Neben bekannteren Bands wie den 1981 gegründeten Front 242 oder dem dänischen Soloprojekt Leæther Strip sind auf der EBM-Compilation auch Gruppen vertreten, die hierzulande als Geheimtipp gelten dürften – so zum Beispiel das Brutal EBM-Projekt NordarR oder die Schweden Pouppee Fabrikk, die ebenfalls bereits seit den Achtzigern im Electro-Untergrund herumwerkeln.

Interessant ist der Vergleich zwischen den neueren Bands und den Godfathern des EBM allemal, denn hier treten nicht unwesentliche Unterschiede zutage: Sind aktuelle Releases vor allem auf Ohrwurm- und Tanztauglichkeit ausgelegt, klingen die alten Sachen noch sehr krude, sehr experimentell, man probierte sich und die Technik noch aus und war sich noch nicht ganz im klaren darüber, wie manche Beats zusammenpassen sollten.

Wie üblich bei Out Of Line, dem Electro-Label unseres Vertrauens, wurde auch hier wieder so gut wie möglich Abwechslung ins Spiel gebracht.
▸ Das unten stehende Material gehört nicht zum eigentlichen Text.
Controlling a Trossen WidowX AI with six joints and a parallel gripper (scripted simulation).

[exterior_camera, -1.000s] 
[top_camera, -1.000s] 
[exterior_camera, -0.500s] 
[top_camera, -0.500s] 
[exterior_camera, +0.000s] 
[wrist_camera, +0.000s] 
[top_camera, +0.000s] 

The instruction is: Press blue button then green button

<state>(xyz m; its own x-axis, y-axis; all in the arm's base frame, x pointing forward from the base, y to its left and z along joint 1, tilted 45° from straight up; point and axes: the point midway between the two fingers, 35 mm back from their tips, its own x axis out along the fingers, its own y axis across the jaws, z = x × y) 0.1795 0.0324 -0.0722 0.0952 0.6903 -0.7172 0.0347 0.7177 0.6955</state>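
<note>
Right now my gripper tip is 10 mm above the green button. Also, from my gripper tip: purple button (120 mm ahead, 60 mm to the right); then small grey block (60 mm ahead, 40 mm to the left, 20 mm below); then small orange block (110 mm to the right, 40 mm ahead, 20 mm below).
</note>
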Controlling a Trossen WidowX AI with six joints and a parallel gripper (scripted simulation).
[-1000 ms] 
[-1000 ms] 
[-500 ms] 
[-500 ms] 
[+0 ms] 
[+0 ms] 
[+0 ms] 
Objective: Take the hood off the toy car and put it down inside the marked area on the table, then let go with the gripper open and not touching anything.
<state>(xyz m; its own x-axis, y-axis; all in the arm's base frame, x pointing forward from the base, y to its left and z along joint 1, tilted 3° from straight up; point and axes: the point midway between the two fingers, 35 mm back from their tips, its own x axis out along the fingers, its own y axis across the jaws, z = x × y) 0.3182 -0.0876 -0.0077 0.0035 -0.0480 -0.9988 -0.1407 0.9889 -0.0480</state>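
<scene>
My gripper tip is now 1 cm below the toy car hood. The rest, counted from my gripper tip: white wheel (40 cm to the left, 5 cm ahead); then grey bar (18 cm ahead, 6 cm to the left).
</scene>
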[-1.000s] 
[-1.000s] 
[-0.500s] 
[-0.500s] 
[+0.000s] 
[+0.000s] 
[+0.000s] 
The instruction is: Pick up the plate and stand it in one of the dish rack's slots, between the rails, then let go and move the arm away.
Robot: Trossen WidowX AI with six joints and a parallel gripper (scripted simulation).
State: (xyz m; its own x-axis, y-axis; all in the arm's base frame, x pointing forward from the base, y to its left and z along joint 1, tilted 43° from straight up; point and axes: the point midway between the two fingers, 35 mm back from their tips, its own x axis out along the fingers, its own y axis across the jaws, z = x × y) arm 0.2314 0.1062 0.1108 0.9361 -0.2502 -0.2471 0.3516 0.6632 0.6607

So stehen primitiv anmutende, aber dennoch mitreißende Tracks wie „Straight Jacket“ von Container 90 neben düster-bedrohlichen Electro-Beats Marke A Split Second, DAF rufen mit „Alle Gegen Alle“ zum kollektiven Massenindividualismus auf, während Vomito Negro, die übrigens seit dem Achtzigern durchweg aktiv sind, mit „Stay Alive V.2K10“, verzerrtem Gesang und Sozialkritik auf sich aufmerksam machen.

The Klinik machen ihrem Namen hier alle Ehre; kalt und verwirrend kommt „Quiet In The Room“ daher, ein starker Track nichtsdestotrotz, der aber zu den weniger Tanzflächen-tauglichen Songs der Platte gehört. Etwas zu minimalistisch für meinen Geschmack zeigen sich Jäger 90 mit „Wir Brauchen Kein Feuer (Flagge Zeigen)“, das wird aber spätestens bei Nordaar wieder ausgeglichen, die in „Craving“ einen faszinierend hypnotischen Beat untermischen. Ebenso überzeugen können Signal Aout 42 mit einem recht lässigen Beat und verzerrten Vocals, während Turnbull Acs in einem fast schon fröhlichen Rhythmus schwelgen und proklamieren: „We Can Drink Without Having Fun“. Was für ein Schlusswort.

Mit „EBM – The Compilation“ verschafft man sich einen interessanten Überblick über die Pioniere der alten Schule, ebenso wie über neuere Strömungen, die die älteren Stilmittel aufgreifen und New School mit Old School vermischen. Definitiv eine Kaufempfehlung für alle, die über den Tellerrand sehen wollen –das Booklet bietet außerdem noch Informationen zu jeder einzelnen Band, für Fans der Electronic Body Music ist die Platte also nahezu unverzichtbar.